I am unsure about one direction of the equality: $r(A^{2})=r(A)^{2}$ where $A$ is $n\times n$ dimensional matrix.
It is clear that for any Eigenvalue $\lambda$ of $A$, and an associated eigenvector $v$, we have that:
$Av=\lambda v\Rightarrow A^{2}v=\lambda^{2}v$ and hence $\sigma(A)^{2}\subseteq \sigma (A^{2})$ where $\sigma (A)$ is the spectrum of $A$ but I am unsure how to show $\sigma(A^{2})\subseteq \sigma (A)^{2}$. Surely this is necessary in order to show that $r(A^{2})=r(A)^{2}$?
Let $A^2v = \lambda v$ for some vector $v \ne 0$. Then $(A-\lambda I)v = 0$.

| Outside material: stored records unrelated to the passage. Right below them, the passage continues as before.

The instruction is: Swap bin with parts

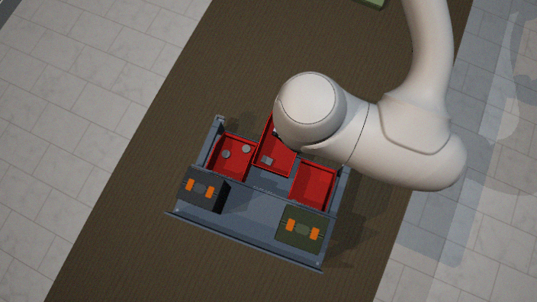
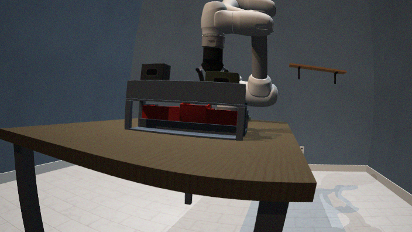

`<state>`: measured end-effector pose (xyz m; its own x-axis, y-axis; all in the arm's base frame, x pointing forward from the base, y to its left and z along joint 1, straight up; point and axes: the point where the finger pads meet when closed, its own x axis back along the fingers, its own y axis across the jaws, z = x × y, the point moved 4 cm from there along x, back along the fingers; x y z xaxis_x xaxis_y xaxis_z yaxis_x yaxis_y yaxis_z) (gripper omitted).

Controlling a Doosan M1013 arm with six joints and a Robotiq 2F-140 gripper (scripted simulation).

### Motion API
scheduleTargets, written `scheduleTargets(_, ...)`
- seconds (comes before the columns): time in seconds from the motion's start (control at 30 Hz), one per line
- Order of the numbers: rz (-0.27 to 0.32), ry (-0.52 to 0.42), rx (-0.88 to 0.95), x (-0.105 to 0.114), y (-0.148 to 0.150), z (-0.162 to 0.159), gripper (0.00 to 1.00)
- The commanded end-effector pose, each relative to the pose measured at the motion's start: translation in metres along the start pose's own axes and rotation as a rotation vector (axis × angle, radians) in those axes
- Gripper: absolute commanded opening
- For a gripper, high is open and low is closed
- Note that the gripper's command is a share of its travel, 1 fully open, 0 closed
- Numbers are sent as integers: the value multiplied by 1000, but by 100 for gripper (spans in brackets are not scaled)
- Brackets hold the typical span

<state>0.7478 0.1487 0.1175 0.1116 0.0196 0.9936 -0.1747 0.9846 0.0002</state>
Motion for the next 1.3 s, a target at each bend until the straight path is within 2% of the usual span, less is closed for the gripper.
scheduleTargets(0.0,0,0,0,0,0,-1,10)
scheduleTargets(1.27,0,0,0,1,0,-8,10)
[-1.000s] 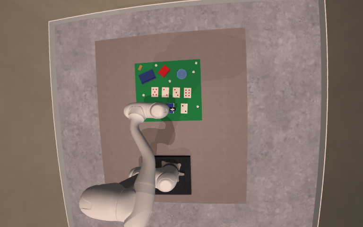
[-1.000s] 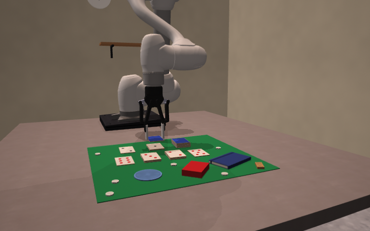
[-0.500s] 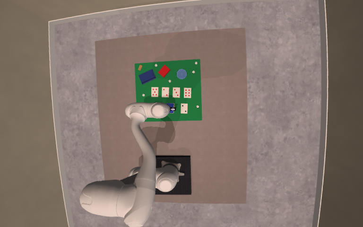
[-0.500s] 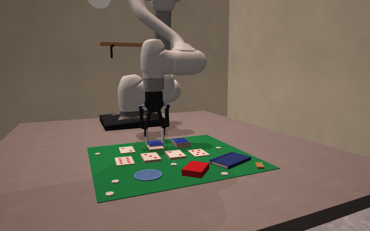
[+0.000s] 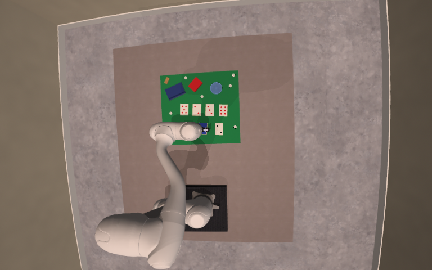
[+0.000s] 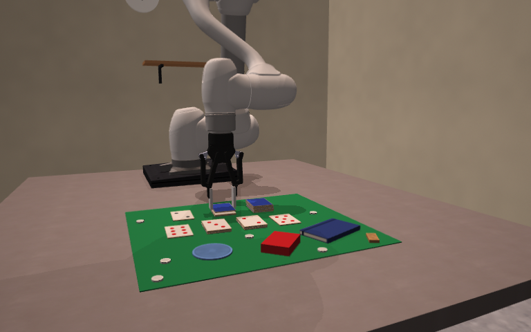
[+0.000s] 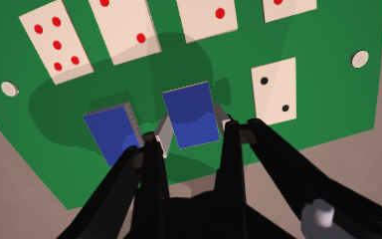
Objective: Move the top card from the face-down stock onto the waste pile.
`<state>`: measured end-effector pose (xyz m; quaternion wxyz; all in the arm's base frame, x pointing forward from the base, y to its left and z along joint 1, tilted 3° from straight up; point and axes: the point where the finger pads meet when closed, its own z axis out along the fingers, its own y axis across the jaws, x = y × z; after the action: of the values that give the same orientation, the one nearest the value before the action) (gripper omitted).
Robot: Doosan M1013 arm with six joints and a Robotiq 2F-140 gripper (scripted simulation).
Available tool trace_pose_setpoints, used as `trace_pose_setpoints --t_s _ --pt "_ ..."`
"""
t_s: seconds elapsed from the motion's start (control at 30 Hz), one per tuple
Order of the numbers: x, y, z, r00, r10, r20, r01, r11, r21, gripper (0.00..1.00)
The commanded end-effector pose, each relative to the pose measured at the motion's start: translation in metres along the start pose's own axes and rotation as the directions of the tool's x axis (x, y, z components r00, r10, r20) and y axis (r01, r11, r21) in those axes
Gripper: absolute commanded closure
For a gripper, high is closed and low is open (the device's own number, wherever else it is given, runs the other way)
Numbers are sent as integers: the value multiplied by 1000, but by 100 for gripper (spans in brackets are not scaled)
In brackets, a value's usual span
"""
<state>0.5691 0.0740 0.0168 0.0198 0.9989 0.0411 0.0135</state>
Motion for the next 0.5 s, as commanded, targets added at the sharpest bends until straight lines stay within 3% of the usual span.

If $\omega, -\omega$ are the complex square roots of $\lambda$, we have $$0 = (A-\lambda I)v = (A-\omega I)(A+\omega I)v$$ If $(A+\omega I) v = 0$, then $Av = -\omega v$ so $-\omega$ is an eigenvalue of $A$. On the other hand, if $(A+\omega I) v \ne 0$, then $$A\big((A+\omega I)v\big) = \omega \big((A+\omega I)v\big)$$ so $\omega$ is an eigenvalue of $A$.
In either case, $\lambda = (\pm\omega)^2$ so $\lambda$ is a square of an eigenvalue of $A$, or $\lambda \in \sigma(A)^2$.